Tuesday, July 19, 2005

The Role of God in psak

When I first started thinking about halacha, I assumed that there was a "right" answer for halachic questions. That, if one knew enough, thought hard enough, and had the right intangibles, one could find the answer that God wanted. Or, even if one couldn't find the right answer, that right answer did exist, and finding it was the goal. In other words, God has the answer for all of our halachic questions, but sometimes we cant find it.

The Gemara records the famous story of the dispute over the oven, and despite R. Yehoshua calling in miracles, and even a bat kol(voice from heaven), the issue is decided by a majority of rabbis, not the voice from heaven.
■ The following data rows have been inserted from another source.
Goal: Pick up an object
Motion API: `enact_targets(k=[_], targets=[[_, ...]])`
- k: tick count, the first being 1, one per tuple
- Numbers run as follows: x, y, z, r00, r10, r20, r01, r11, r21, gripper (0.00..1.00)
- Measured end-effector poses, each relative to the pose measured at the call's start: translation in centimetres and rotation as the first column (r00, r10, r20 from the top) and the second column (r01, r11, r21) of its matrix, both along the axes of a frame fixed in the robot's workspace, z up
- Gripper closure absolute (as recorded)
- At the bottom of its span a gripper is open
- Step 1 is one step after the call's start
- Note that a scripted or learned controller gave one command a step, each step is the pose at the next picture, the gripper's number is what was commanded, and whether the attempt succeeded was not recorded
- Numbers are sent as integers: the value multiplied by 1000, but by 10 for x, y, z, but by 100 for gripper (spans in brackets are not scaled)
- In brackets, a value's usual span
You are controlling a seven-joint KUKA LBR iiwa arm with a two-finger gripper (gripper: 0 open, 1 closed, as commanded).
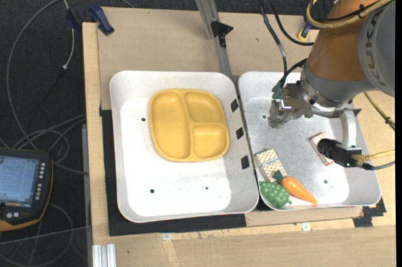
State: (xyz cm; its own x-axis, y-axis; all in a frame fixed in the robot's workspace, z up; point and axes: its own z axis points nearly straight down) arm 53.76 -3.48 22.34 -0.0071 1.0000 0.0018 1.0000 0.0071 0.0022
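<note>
**Small toys in the right bin, arm above them**

We start with the arm (348, 39), which fills the upper right of the frame, its orange band above the wrist. Below it lie the two white bins: the left bin (129, 152) takes up the centre of the frame, and the right bin (251, 87) sits just beside it toward the right.

In the left bin we see a yellow divided plate (188, 123), three compartments, lying flat. It looks like rigid plastic, broad and shallow, and we judge it awkward for two fingers except at the rim.

The gripper (279, 116) hangs over the upper part of the right bin; we cannot tell how its jaws stand, and we see nothing between them.

The likelier picks sit at the lower edge of the right bin, well apart from the gripper. The orange carrot (299, 189) looks like a light, hard, smooth toy that could slip; we would take it across its thick end. Touching it, the green bunch (276, 194) looks knobbly and easier to pinch. Just above them, the small patterned packet (270, 163) lies flat and thin, hard to get under. A small pink card (320, 145) lies at mid right, partly under a black part.
</note>
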Motion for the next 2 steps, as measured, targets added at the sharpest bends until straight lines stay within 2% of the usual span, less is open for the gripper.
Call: enact_targets(k=[2], targets=[[33, 95, -3, 1000, -1, 0, 1, 1000, 0, 100]])
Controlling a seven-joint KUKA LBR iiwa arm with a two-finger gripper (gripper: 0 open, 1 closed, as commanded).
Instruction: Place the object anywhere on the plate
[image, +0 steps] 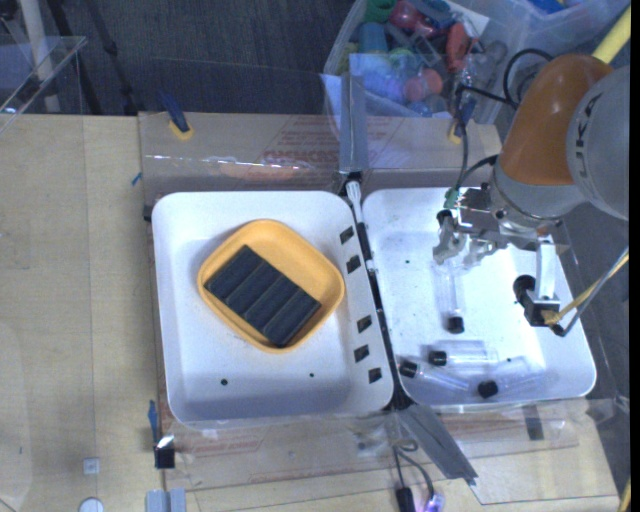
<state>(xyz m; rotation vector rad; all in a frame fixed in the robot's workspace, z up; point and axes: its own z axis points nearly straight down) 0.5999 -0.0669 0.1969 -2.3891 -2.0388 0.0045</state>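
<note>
While the arm (600, 150) is reaching in from the right, the dark ribbed slab (265, 295) is lying flat on the yellow plate (295, 248), which is sitting in the left bin (190, 370). The slab is resting inside the plate's rim and covering most of its floor. Its long axis is running on a diagonal, from the upper left of the camera view down to the lower right, so one short end is pointing toward the bin's far left corner and the other toward the divider (360, 290) between the bins. Shallow grooves are showing across its top face.

A few grey letters are showing on the arm's casing at the right edge, cut off and too partial to read with confidence. Faint reddish print is showing on the clear sheet (290, 150) behind the bins, too pale to read. Small black squares (352, 265) are lining the divider.

Over the far part of the right bin (400, 240), well apart from the plate, the gripper (452, 245) is hanging. Whether it is open or closed cannot be told. A thin clear tube (452, 295) with a black lower end is lying just beneath it; contact between them cannot be judged. Two more clear tubes (462, 353) with black ends are lying near the bin's front wall.
</note>
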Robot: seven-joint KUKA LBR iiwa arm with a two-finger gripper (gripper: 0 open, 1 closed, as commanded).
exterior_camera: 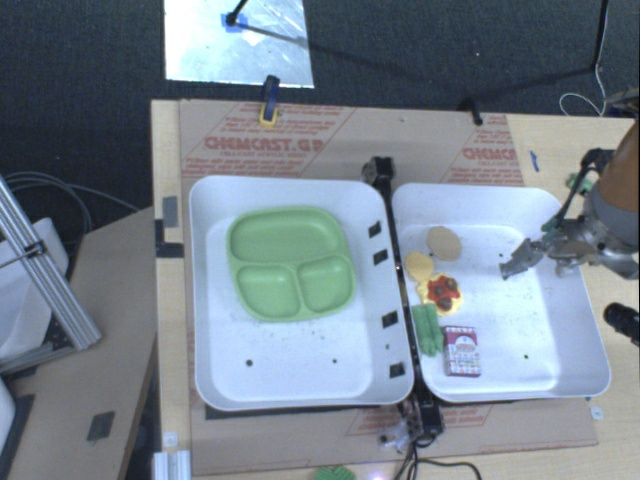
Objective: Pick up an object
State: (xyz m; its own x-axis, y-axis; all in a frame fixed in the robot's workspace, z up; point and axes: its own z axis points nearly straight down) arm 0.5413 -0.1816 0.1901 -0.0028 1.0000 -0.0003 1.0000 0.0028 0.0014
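Observation:
The right bin [520,218] holds a tan round cookie-like piece [444,242], a yellow piece [420,266], a red and yellow toy [442,290], a green item [428,329] and a small red and white box [462,352], all along its left side. My gripper [522,260] hangs over the bin's right half, reaching in from the right, its tip pointing left. It is apart from the objects, roughly 80 pixels right of the red toy. Nothing shows between its fingers.
The left bin [210,368] carries a green divided plate [292,262]. A black divider with clips [385,258] runs between the bins. Bare bin floor lies below and to the right of the gripper.

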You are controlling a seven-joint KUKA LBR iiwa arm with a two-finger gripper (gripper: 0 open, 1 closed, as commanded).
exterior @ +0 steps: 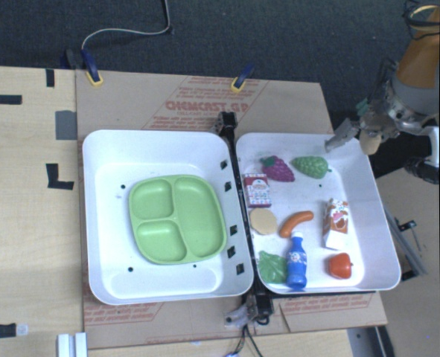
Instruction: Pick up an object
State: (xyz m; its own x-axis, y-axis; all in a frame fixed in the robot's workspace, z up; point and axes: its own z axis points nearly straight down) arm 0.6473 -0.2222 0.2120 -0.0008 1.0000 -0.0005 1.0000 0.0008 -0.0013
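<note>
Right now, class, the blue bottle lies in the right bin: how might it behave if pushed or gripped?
The blue bottle looks round-bodied and lies on its side, so it may roll if nudged. Its glossy surface could slip between fingers. Probably light, since it seems a small toy.

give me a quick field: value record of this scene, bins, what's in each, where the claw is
left bin: green divided plate
right bin: purple grapes, green leafy vegetable, red-and-white box, tan round biscuit, sausage, carton, blue bottle, green item, tomato
claw: above right bin's far right corner, holding nothing visible
task state: no object picked yet
</note>
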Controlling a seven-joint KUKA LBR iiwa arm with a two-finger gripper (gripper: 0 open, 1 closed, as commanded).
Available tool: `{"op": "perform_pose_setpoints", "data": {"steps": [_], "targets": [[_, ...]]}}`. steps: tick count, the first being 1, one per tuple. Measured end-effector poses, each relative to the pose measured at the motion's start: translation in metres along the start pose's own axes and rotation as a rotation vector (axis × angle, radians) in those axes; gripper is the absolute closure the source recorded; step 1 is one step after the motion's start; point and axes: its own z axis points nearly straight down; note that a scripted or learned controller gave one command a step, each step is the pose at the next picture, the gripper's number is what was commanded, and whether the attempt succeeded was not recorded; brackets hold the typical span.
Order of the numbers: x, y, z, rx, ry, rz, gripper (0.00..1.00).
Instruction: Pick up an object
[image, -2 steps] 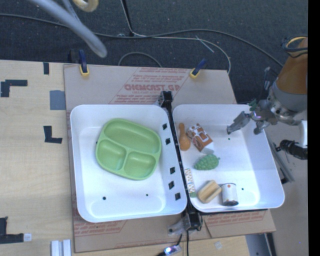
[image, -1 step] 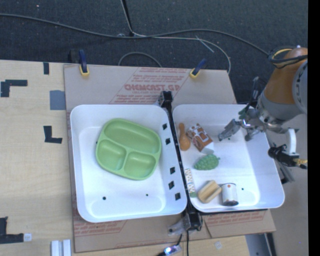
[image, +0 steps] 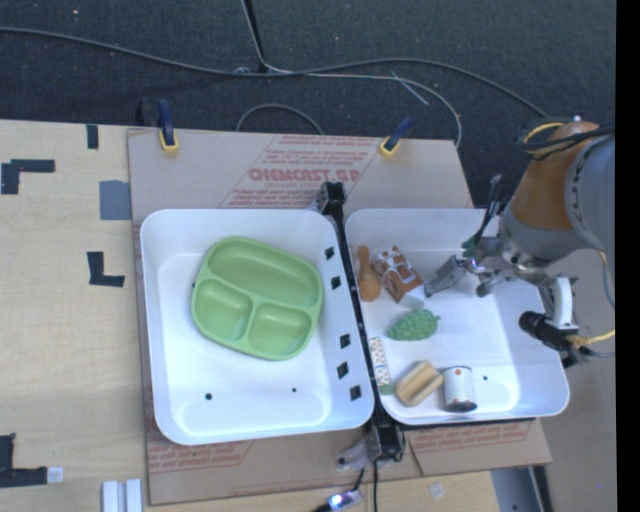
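The claw (image: 445, 280), jaw state impossible to tell, hangs over the right bin (image: 530, 400); just below-left of it lies the green grape cluster (image: 413, 324), probably light, bumpy, best pinched across its middle.

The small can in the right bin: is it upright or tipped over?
Tipped over: the can lies on its side beside the bread roll.

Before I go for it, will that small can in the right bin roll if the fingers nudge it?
Probably. The can looks to lie on its side on the smooth bin floor. The bread close beside it may block it that way. It looks small, so likely light.
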Motion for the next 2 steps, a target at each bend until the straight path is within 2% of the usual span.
{"op": "perform_pose_setpoints", "data": {"steps": [1,2], "targets": [[-0.001,0.001,0.028,-0.009,-0.004,0.000,0.00],[-0.001,0.002,0.017,-0.010,-0.004,-0.001,1.00]]}}
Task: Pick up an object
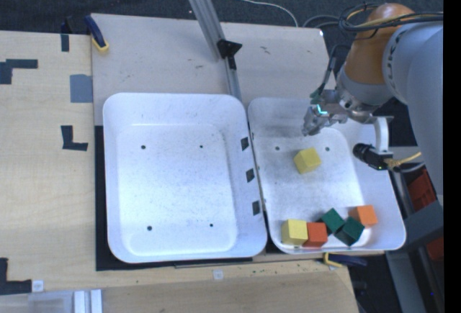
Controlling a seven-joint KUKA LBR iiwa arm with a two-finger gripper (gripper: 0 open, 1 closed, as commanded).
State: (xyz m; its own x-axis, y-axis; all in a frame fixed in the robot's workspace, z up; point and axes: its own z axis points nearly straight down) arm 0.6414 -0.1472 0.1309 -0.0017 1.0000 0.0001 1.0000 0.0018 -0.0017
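The pick looks barely begun: the arm's pincer [314,122] hangs over the right shallow white bin [270,117], its opening impossible to tell and nothing visibly gripped, while the nearest yellow cube [307,160] lies just below it, untouched.

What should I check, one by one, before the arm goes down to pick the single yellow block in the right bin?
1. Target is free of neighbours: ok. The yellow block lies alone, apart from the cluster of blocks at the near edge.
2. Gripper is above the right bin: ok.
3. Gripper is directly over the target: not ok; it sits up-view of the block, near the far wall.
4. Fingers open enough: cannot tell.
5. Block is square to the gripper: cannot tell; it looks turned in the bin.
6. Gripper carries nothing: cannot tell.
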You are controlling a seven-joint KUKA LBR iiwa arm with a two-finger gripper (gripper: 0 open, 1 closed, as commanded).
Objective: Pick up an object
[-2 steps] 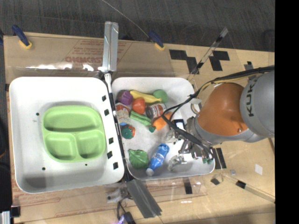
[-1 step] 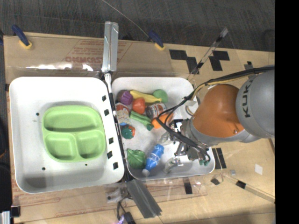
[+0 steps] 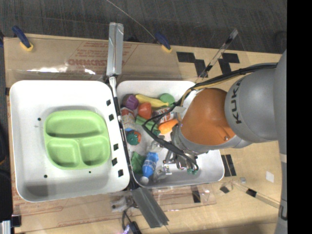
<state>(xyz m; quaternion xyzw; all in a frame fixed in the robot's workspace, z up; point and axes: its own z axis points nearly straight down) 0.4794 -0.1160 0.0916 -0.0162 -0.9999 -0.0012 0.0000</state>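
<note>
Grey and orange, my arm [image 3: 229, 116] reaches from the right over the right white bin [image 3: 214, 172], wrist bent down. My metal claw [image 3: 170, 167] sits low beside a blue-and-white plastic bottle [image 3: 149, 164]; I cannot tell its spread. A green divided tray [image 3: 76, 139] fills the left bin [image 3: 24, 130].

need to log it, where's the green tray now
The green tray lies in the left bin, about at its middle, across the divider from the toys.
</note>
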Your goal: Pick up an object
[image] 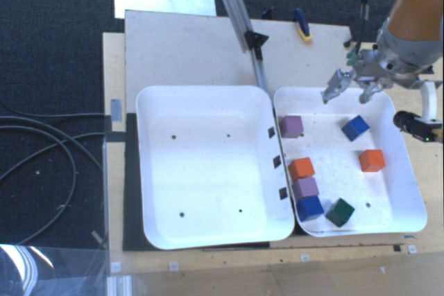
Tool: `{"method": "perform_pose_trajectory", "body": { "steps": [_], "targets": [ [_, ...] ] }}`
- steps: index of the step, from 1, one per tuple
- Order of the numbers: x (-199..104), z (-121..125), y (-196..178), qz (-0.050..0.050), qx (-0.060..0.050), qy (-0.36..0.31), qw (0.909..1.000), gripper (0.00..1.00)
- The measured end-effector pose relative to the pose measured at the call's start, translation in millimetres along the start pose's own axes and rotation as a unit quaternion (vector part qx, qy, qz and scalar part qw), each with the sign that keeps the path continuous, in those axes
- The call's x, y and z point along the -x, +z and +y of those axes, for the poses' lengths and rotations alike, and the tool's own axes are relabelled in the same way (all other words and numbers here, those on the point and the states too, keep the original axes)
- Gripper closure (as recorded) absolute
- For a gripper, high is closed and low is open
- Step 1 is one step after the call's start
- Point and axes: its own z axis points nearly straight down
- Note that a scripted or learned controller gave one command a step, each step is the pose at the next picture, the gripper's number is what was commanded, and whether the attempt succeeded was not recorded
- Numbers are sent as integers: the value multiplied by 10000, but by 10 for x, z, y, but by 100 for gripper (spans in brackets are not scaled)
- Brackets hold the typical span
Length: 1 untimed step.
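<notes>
Gripper open wide, fingers spread, holding nothing, up over the right bin at its 12 o'clock edge. Blue cube near, at 5 o'clock from the fingers. Purple cube at 8 o'clock. Orange cube lower, at 5 o'clock.
</notes>
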Motion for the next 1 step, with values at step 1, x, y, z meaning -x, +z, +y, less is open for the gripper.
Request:
{"method": "perform_pose_trajectory", "body": {
  "steps": [1],
  "targets": [
    [30, -422, -1509, -11, 52, -11, 10000, 0]
  ]
}}
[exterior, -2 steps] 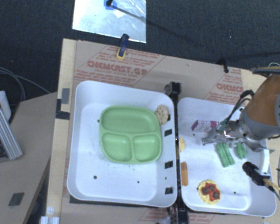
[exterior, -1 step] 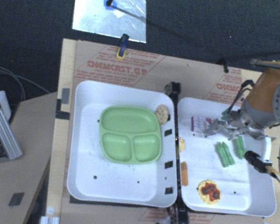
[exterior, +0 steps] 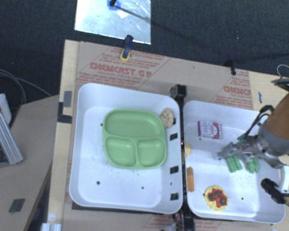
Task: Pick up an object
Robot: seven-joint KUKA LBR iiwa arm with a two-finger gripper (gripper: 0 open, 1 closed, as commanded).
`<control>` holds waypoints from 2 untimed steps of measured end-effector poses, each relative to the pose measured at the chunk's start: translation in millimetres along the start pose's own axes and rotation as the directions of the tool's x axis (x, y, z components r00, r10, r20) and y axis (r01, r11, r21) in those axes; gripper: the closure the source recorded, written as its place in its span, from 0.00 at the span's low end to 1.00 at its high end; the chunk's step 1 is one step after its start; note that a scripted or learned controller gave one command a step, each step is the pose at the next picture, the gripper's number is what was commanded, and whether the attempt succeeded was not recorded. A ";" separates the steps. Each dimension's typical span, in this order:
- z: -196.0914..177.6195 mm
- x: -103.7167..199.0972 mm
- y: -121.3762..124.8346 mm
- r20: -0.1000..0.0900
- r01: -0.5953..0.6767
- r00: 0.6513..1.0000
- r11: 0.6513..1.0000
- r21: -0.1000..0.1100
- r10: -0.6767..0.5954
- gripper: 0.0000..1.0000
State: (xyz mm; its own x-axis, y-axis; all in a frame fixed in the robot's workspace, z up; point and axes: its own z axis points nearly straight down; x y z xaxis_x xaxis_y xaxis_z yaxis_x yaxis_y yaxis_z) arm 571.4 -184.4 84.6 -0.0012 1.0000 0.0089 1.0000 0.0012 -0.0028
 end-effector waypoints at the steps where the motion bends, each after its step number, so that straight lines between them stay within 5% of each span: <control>1: -10.9 -1.0 2.5 0.007 0.002 1.000 1.000 -0.006 -0.002 1.00; 2: -10.2 73.7 2.2 0.005 0.008 1.000 1.000 -0.003 -0.008 1.00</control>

In fact, Moshe is the only prophet from whom we take explicit normative data. "Lo ba'shamayim he"- it is not in Heaven, the law is for us to decide.

So, it turns out that there may not be an exact right way that God wants, and, even if that way exists, it only has validity if the majority agree with it. But who are the majority? Who gets to be counted? How do they decide? Obviously, there are tools and parameters to establish psak: Torah, Nach, the ways to establish concepts(rabbi Yishmael's 13 for example), Mishna, Gemara, and then Rishonim, Acharonim, and more books and opinions. But, not everything published gets accepted.

We seem to rely on those who we think have an idea of what God would want. In other words, some form of da'at Torah. Now, da'at Torah can have a minimalist meaning: only that the person possessing it(by studying the Torah) has an idea of what the Torah intended, with no supernatural implications. It can also mean that the person, either by dint of study, or being chosen in some way, has Supernatural help and vision to see what the Torah intended. The difference, although small, is that in one case it is totally dependent on the person their talents, and study, and in the other case, there is some sort of Divine intervention in addition to the talent and study. God, in this scenario, influences halacha by whispering in the ear of the posek.

Are we supposed to look for those with divine guidance? In the same paragraph as "lo ba'shamayim he" we find "mi ya'ale lanu ha'shamayma v'yikacheha lanu" who is going to ascend to the heavens and take it(the Torah) for us. We are not supposed to use this paradigm, because the Torah is "b'ficha oo'b'levavcha la'asoto" it is in your mouth and in your heart for you to do.

Conclusion: We have guidelines from God on how to decide halachic questions, but aside from creating parameters, God has left it up to us to discern His will. In the absence of a Sanhedrin(not the one being constituted in Tiveria), the ideal situation is for each of us to achieve the learning neccessary to be decisors. Techically, those who claim to have Divine assistance actually should not have an advantage over those without Divine assistance.